2020年9月16日、任天堂は2021年3月期経営方針説明会をWEB配信で開催しました。その中身は、従来からの任天堂の経営方針を再確認するものであり、目新しいもの、株価を刺激するような材料はありませんでした。
経営方針説明会の内容を列挙すると以下のようになります。
- ハード・ソフト一体型の遊びの提案を続ける(ゲーム専用機ビジネスを今後も続ける)。
- 誰もが直感的に楽しめる任天堂独自の遊びを提供し続ける。
- 任天堂IPに触れる人口を拡大する取り組みを続ける。
- 顧客と長期的関係を構築(ニンテンドーアカウントは2020年9月現在2億アカウント以上、ニンテンドースイッチオンラインの会員数2,600万人以上、マーチャンダイズ(キャラクターの商品化)、モバイル、映像、テーマパークへ展開)。
- 次世代機は20XX年に投入(時期は未定だが、次世代機は必ず出す)。
- ニンテンドースイッチのハードウェア販売は会社予想の1,900万台に向けて進捗中(メディアの質問に答える形で)。
- 新製品、新サービス、新ハードについては、今回は話さない。
- ニンテンドースイッチのソフトのダウンロード比率は、2021年3月期1Qは50.3%になっているが、会社側はこの数字が維持されるとは見ていない。
- 今年のホリデーシーズンの目玉ソフトは、「マリオカート ライブ ホームサーキット」(10月16日発売)か。

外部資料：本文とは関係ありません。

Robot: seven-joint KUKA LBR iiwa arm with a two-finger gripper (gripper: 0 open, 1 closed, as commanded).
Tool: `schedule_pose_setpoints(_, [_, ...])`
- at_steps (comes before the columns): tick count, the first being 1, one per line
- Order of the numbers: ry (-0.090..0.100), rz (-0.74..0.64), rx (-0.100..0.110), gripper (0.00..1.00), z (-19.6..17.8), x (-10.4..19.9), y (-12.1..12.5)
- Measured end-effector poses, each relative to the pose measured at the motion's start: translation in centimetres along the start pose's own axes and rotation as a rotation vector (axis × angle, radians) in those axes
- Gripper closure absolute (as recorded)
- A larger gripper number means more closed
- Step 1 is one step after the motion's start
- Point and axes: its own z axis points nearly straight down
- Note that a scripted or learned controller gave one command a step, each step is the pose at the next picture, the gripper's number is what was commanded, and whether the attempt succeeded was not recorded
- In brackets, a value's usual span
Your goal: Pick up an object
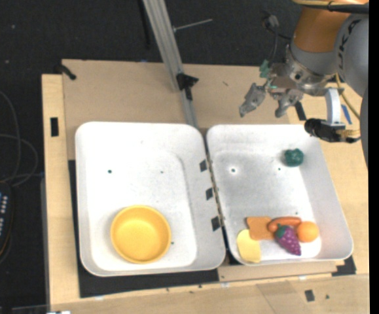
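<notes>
Two shallow white bins side by side on a tan bench: left bin [97, 149], right bin [254, 156]. Above the right bin's far edge, the grey arm [323, 25] with its orange band, reaching in from the right. Below it the gripper [266, 103], fingers spread apart and nothing between them, poised high over the bin's far rim and apart from every object. In the left bin's near part, a yellow bowl [141, 233], upright, alone there. In the right bin, a cluster packed into the near corner: a pale yellow piece [249, 246] at the near wall, an orange slab [258, 226] just behind it, purple grapes [289, 240], an orange fruit [307, 231] and a small carrot-like piece [285, 222], all touching or nearly so. Well apart from them, near the right wall, a small dark green object [294, 157], too small to identify. Judged as the approach step, no target yet committed. Next move likely calls for descending onto one item; the green object sits nearest and stands free, while the crowded corner risks a glancing, multi-object grasp.
</notes>
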Motion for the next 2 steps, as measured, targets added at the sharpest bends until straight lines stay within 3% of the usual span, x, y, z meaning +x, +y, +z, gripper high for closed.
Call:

- ニンテンドースイッチのハードウェアが、日米欧で長期間欠品が続き、あるいは割高価格で販売されていることに対しては、一切コメントなし。
- ニンテンドースイッチのライフサイクルは中盤に差し掛かっているところであり、寿命は長い。
2.楽天証券の任天堂に対する見方は変更しない
今回の説明会では、株式市場で関心の大きかったニンテンドースイッチ・ハードの生産動向、増産動向についてのコメント、スイッチの上位機種についてのコメントは会社側からはありませんでした。「巣ごもり」という言葉も会社側は使いませんでした。
過去の任天堂の行動を考えると、ハードの品不足が生じたときには、必ず増産して品不足の解消に努めています。今の任天堂の経営陣は、会社予想の設定やその修正に対して、過去の経営陣に比べて極めて慎重ですが、増産は行っていると思われます。ハードの生産工場も増やしている模様です。ハードの生産動向がどのようなものなのかは不明ですが、2021年3月期2Q決算(11月5日発表)において明らかになると思われます。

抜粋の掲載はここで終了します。